I want to replace all patterns 0 in a string by 00 in Python. For example, turning:
'28 5A 31 34 0 0 0 F0'
into
'28 5A 31 34 00 00 00 F0'.
I tried with str.replace(), but for some reason it misses some "overlapping" patterns: i.e.:
$ python3
Python 3.12.3 (main, Feb 4 2025, 14:48:35) [GCC 13.3.0] on linux
Type "help", "copyright", "credits" or "license" for more information.
>>> '28 5A 31 34 0 0 0 F0'.replace(" 0 ", " 00 ")
'28 5A 31 34 00 0 00 F0'
>>> '28 5A 31 34 0 0 0 F0'.replace(" 0 ", " 00 ").replace(" 0 ", " 00 ")
'28 5A 31 34 00 00 00 F0'
notice the "middle" 0 pattern that is not replaced by 00.
'28 5A 31 34 0 0 0 F0'.replace(" 0 ", " 00 ").replace(" 0 ", " 00 "), but this is a bit heavy...replace does not work with consecutive overlapping repetitions of the pattern, but this was not obvious to me from the documentation?Edit 1:
Thanks for the answer(s). The regexp works nicely.
Still, I am confused. The official doc linked above says:
"Return a copy of the string with all occurrences of substring old replaced by new.
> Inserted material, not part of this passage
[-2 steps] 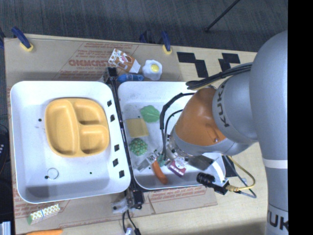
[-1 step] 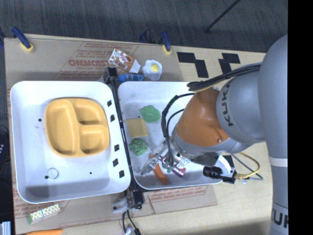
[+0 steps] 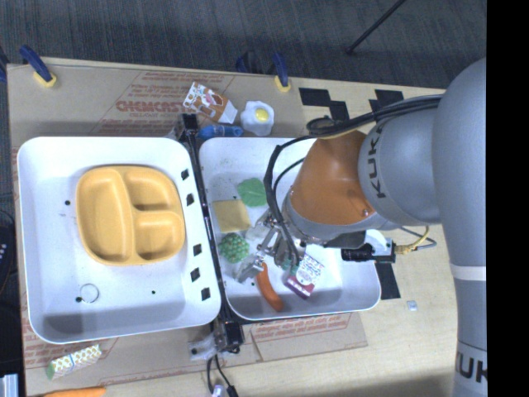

If count is given, only the first count occurrences are replaced. If count is not specified or -1, then all occurrences are replaced.".
"Clearly" this is not the case? (or am I missing something?).
A better tactic would be to not look for spaces around the individual zeros, but to use regex substitution and look for word boundaries (\b):
>>> import re
>>> re.sub(r'\b0\b', '00', '28 5A 31 34 0 0 0 F0')
'28 5A 31 34 00 00 00 F0'
This has the added benefit that a 0 at the start or end of the string would get replaced into 00 as well.
If you want the exact same semantics, you could use positive lookbehind and lookahead to not "consume" the space characters:
>>> re.sub(r'(?<= )0(?= )', '00', '28 5A 31 34 0 0 0 F0')
'28 5A 31 34 00 00 00 F0'
The reason why your original attempt does not work is that when str.replace (or re.sub) finds a pattern to be replaced, it moves forward to the next character following the whole match.
So:
'28 5A 31 34 0 0 0 F0'.replace(' 0 ', ' 00 ')
# ^-^ #1 match, ' 0 ' → ' 00 '
# ^ start looking for second match from here
# ^-^ #2 match, ' 0 ' → ' 00 '
'28 5A 31 34 00 0 00 F0'
# ^--^ ^--^
# #1 #2
The CPython (3.13.3) str.replace implementation can be seen from here: https://github.com/python/cpython/blob/6280bb547840b609feedb78887c6491af75548e8/Objects/unicodeobject.c#L10333, but it's a bit complex with all the Unicode handling.
If it would work as you'd "wish", you still wouldn't get the output that you desire, as you'd get extra spaces (each overlapping 0 in the original string would cause its own 00 to appear into the output string):
# Hypothetical:
'28 5A 31 34 0 0 0 F0'.replace(' 0 ', ' 00 ')
# ^-^ #1 match, ' 0 ' → ' 00 '
# ^-^ #2 match, ' 0 ' → ' 00 '
# ^-^ #3 match, ' 0 ' → ' 00 '
'28 5A 31 34 00 00 00 F0'
# ^--^^--^^--^
# #1 #2 #3
If it still seems unintuitive why you'd get those extra spaces, consider ABA to be 0 and X__X to be 00 , and look at this:
# Analogous to: ' 0 0 0 '.replace(' 0 ', ' 00 ')
'ABABABA'.replace('ABA', 'X__X')
'X__XBX__X' # What you get in reality now.
'X__XX__XX__X' # What you would get with the above logic (=extra consecutive X characters, i.e. spaces).
And finally, if it would work like calling replace as many times as there's something to replace does, a trivial 'A'.replace('A', 'AA') would just loop infinitely ('A'→'AA'→'AAAA'→…).
So, it just "has" to work this way. This is exactly why regex allows using lookahead and lookbehind to control which matched parts actually consume characters from the original string and which don't.